2025.03 Team Project Data Analysis / ML

Bikecast: Demand Forecasting

A machine learning-powered service addressing bike shortages in Seoul's "Ddareungi" system. Uses XGBoost to predict demand and recommend new station locations.

Repository Back to Projects

Project Overview

Bikecast analyzes over 44 million trip records from Seoul's public bike system to solve supply/demand imbalances. By correlating weather, public transit usage, and elevation data, it provides actionable insights for bike redistribution and station planning.

Key Engineering Contributions

Big Data Infrastructure

Engineered the MySQL database schema to efficiently handle 44M+ trip records. Implemented advanced indexing strategies that reduced complex query retrieval times from hours to tens of seconds (99% reduction).

Demand Forecasting Model (SR_01)

Developed the core XGBoost regression model to predict station-level hourly demand. Feature engineering included creating composite variables for weather impact, seasonality, and proximity to transit hubs, achieving an R² of 0.835.

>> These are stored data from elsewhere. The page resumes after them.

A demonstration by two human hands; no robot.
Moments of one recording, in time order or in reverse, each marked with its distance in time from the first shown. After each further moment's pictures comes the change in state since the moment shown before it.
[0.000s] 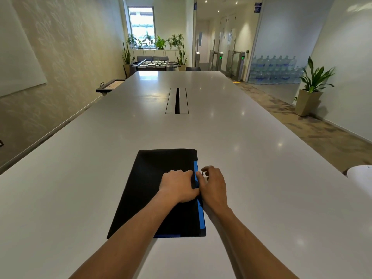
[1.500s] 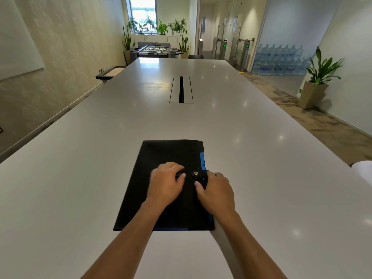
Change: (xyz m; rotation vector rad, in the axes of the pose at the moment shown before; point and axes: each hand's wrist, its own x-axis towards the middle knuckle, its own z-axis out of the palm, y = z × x) left_hand -0.024 -0.051 0.038 -0.358 0.411 -0.074; right_hand -0.036 -0.024 -0.005 -0.361 -0.151 -0.005
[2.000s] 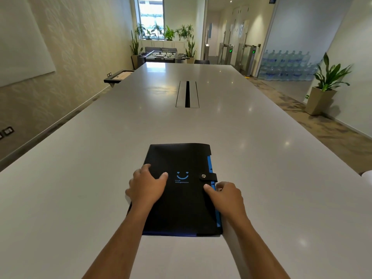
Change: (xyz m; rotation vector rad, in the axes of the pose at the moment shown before) left_hand -0.005 -0.024 -0.039 -0.088 -0.022 -0.676; right_hand 0.001 0.006 -0.014 0.345 -0.135 0.242
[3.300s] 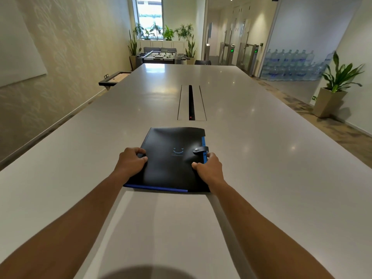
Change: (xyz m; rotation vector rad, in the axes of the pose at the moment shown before) left_hand 0.275 0.038 0.016 -0.158 -0.111 0.188; right_hand 0.261 -0.094 0.072 0.340 -0.042 -0.033
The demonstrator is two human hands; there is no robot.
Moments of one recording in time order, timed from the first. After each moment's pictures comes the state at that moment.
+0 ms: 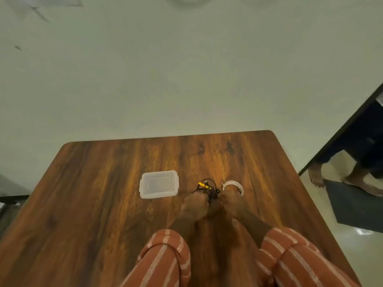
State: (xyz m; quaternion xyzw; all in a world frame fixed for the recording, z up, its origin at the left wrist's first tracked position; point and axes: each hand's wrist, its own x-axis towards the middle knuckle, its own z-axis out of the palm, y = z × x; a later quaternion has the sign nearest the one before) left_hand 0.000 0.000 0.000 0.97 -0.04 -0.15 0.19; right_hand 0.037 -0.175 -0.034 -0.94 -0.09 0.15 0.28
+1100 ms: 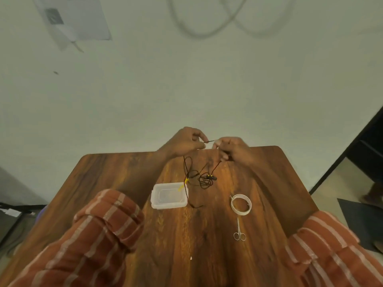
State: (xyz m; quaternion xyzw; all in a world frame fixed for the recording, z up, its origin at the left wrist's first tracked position) left_hand 0.078 0.077 0.240 0.90 -0.10 -0.03 0.42; right_hand 0.082 -0.130 0.216 -0.72 -0.18 0.17 0.65
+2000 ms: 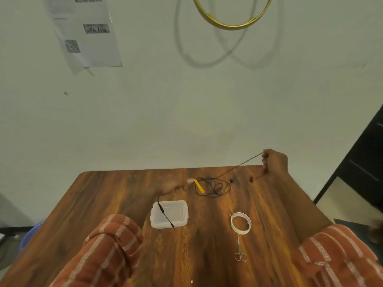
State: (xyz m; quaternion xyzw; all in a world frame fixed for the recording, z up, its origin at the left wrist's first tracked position) left_hand 0.049 0.132 0.173 0.88 0.01 -0.17 0.44; right_hand 0.110 -0.204 0.220 -0.68 0.23 -0.04 0.70
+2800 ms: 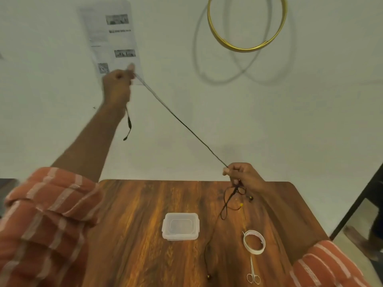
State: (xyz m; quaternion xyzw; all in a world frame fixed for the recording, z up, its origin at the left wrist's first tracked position) left_hand 0.050 0.230 0.457 0.70 0.10 0.42 0.57; right_hand 0.080 -0.119 0.239 -0.71 -0.20 0.14 0.66
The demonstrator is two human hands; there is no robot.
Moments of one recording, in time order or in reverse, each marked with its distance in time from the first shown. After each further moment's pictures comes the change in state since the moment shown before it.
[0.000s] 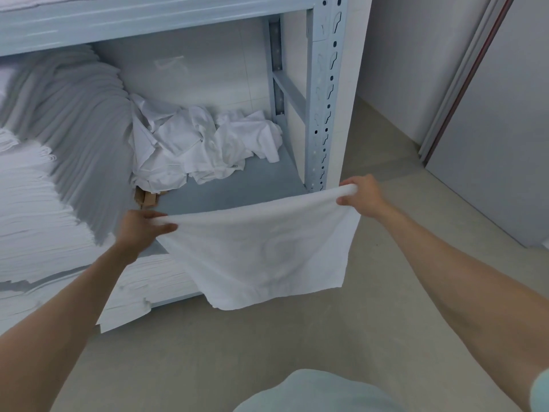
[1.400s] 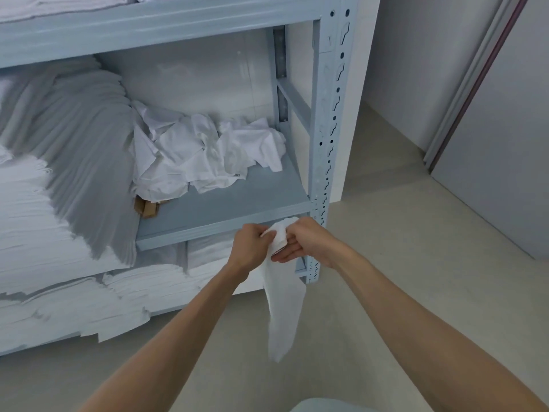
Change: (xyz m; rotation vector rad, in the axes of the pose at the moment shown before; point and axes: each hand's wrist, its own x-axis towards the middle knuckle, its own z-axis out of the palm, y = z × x) left_hand -0.068 0.119 0.147 -0.096 -0.270 0.124; right_hand -0.066 -0.109 0.062 0.634 -0.601 0.203
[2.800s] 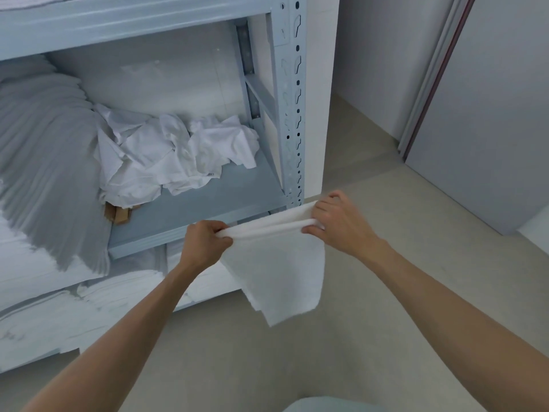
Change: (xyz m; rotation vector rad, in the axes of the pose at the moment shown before) left_hand -0.001 -0.009 -0.017 0.257 0.091 0.129; right_hand -0.032 0.049 -0.117 -1.580 0.595 -0.845
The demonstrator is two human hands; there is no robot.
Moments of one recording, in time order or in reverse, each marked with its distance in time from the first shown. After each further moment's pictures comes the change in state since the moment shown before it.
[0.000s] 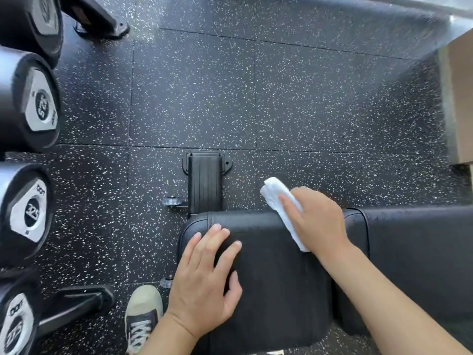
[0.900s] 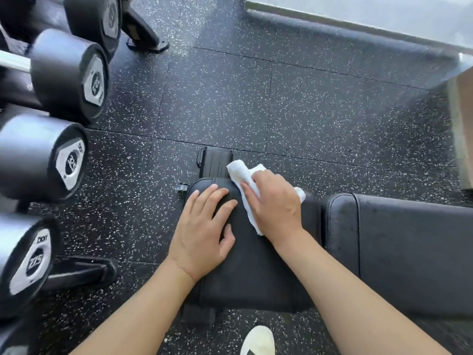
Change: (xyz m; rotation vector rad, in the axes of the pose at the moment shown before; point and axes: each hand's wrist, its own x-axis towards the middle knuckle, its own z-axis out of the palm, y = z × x) left_hand -0.005 0.017 -0.011 0.096 -0.012 -0.088; right_hand -0.047 -0.052 0.041 0.098 0.438 -0.385
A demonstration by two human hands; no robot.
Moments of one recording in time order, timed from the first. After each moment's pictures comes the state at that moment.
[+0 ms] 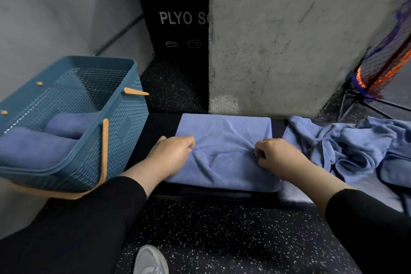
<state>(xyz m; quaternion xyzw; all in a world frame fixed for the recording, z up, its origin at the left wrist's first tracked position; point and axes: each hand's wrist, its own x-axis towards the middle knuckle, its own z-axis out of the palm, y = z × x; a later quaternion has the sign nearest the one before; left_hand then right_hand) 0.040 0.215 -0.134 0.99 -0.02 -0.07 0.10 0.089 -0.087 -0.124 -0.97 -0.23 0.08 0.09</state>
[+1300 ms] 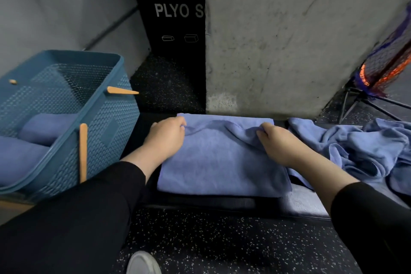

Site Recommendation Engine (SR_02)

Implemented the Site Recommendation logic that analyzes spatial correlations. The algorithm identifies "underserved" high-potential areas by cross-referencing population density, subway exits, and existing station overflow patterns.

Key Analysis Findings

Commute Patterns: Clear demand peaks observed at 7-9 AM and 5-7 PM.
Weather Impact: Optimal riding temperature identified around 22°C. Precipitation significantly drops usage.
Location Factors: Lower elevation and proximity to transit hubs strongly correlate with higher turnover rates.

Tech Stack

Python (Pandas, NumPy) XGBoost Scikit-Learn MySQL (AWS RDS) Folium PyQt5

Technical Challenges & Evaluation

Big Data Processing

Problem: Handling 44 million rows locally was inefficient.
Solution: Migrated to AWS RDS with optimized indexing strategies to enable real-time analysis capabilities.

Model Limitations

Observation: While effective for general trends, the model struggles with non-linear spikes in ultra-high demand areas due to external factors not captured in public data (e.g., local events).